Report every line in the listing that contains the string "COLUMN".

-- -- --

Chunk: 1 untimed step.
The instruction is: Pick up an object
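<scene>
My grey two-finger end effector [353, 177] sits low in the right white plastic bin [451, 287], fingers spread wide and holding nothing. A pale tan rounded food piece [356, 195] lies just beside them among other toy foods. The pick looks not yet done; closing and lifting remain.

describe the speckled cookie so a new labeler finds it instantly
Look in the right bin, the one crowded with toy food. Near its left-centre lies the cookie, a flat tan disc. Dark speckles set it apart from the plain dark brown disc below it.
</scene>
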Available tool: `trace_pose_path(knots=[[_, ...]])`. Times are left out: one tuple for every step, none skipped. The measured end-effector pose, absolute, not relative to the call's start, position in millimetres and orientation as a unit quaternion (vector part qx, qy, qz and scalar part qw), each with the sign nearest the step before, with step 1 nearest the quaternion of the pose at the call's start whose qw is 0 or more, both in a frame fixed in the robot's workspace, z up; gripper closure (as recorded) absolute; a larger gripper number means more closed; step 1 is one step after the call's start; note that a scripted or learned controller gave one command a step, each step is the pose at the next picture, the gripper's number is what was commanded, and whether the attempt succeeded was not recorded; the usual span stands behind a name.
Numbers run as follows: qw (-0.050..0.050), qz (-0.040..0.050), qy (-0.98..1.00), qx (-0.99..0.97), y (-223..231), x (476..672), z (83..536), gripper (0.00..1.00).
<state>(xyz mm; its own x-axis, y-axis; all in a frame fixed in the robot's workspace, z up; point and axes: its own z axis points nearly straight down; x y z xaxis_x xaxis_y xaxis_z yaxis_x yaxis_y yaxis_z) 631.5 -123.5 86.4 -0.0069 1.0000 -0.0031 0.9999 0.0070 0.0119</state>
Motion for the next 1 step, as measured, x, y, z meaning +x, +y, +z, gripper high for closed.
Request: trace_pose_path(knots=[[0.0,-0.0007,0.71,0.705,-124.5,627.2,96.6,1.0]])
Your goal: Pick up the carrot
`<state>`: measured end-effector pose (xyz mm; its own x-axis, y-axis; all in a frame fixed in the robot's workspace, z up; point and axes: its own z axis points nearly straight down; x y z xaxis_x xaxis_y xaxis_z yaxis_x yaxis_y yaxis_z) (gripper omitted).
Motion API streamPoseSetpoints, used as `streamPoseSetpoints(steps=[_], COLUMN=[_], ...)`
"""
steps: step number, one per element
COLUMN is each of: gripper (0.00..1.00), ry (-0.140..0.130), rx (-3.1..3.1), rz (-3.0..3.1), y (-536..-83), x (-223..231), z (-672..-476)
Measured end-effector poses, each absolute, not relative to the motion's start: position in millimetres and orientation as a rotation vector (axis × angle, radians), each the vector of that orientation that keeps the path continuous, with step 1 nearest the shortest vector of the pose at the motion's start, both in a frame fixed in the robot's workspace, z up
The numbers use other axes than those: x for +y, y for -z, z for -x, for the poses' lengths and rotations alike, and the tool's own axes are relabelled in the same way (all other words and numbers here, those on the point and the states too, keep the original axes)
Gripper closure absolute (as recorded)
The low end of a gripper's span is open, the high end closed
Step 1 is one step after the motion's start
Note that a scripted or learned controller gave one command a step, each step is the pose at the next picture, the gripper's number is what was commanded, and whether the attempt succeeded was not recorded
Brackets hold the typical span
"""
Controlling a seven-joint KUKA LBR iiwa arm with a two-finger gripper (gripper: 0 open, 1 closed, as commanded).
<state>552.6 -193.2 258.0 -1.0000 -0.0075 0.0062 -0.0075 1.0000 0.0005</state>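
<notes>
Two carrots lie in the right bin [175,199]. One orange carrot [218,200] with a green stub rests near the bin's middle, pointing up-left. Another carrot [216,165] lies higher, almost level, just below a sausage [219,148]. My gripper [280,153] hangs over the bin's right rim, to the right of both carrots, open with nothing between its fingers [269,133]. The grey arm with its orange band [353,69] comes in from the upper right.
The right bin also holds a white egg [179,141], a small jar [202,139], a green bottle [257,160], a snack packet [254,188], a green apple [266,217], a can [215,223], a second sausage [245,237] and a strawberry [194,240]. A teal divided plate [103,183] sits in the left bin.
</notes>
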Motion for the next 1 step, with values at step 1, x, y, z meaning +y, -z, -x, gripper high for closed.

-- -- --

# Output of the task:
Motion API streamPoseSetpoints, used as `streamPoseSetpoints(steps=[_], COLUMN=[_], ...)`
COLUMN is each of: gripper (0.00..1.00), ry (-0.140..0.130), rx (-3.1..3.1), rz (-3.0..3.1), y (-536..-83), x (-223..231), z (-672..-476)

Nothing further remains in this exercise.